Юрий Ряшенцев. Спасибо. Я не знаю, что такое мастер-класс, мне нечему вас учить, я сам с удовольствием поучился бы у каждого из вас, у Лены, например, которая сидит рядом со мной.
Е.И. Не будем нарушать субординацию.
Ю.Р. Друзья, мы поговорим сегодня о такой странной профессии, как паролье. Меня этому слову научил Юлий Ким, и я им теперь с удовольствием пользуюсь. Вы заметили, что стихи, которые поют с экрана замечательные актеры, очень мало похожи на мои лирические стихи. Я поэт мрачный, меланхоличный, а для кино пишу то, что хочет режиссер и то, что удобно петь актерам. Профессия лирического поэта не располагает к счастливой жизни, в первую очередь, к жизни безбедной. Я не пижон и понимаю, что небожительство – вещь хорошая, но надо кормиться самому и кормить детей. Поэтому я рекомендую вам приглядеться к профессии паролье.
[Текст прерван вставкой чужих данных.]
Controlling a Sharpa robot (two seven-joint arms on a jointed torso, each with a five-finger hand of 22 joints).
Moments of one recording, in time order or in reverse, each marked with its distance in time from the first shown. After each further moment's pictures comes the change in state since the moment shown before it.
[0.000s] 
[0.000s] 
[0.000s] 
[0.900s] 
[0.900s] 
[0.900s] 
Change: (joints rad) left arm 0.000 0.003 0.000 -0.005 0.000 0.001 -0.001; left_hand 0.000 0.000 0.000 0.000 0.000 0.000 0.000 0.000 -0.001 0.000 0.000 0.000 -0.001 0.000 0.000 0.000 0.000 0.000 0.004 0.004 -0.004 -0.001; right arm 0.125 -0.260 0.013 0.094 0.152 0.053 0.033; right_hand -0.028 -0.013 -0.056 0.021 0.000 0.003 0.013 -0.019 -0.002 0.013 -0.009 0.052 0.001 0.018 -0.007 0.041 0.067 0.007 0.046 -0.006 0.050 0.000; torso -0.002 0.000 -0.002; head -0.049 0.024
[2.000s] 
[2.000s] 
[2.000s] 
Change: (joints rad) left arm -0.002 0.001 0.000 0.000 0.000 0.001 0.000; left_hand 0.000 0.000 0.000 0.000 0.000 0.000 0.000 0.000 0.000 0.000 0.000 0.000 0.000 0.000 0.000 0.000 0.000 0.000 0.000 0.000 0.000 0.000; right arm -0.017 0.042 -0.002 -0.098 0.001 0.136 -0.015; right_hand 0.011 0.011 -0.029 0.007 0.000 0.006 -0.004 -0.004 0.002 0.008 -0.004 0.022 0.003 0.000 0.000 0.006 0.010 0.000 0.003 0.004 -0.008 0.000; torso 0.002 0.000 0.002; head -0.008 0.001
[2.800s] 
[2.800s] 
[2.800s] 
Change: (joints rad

Чем отличаются стихи театральные от стихов нетеатральных? Прежде всего, они должны быть внятны и просты. Как бы вы здорово ни закрутили, если текст не доходит до зрителя и слушателя - именно до них, а не до читателя – ничего не получится. Паролье должен четко знать, что он хочет сказать. В этом – главное различие. Если вы лирический поэт и очень хорошо знаете, что вы хотите сказать в своем стихотворении, то лучше его не писать. Тогда оно превращается из сочинения в изложение. И если я знаю, что скажу в конце, я никогда не буду писать лирическое стихотворение. Поэтому так часто стихи – даже очень хорошие – не понятны читателю. Поэту стало понятно, и он поставил точку, а читателю – еще надо думать и понимать...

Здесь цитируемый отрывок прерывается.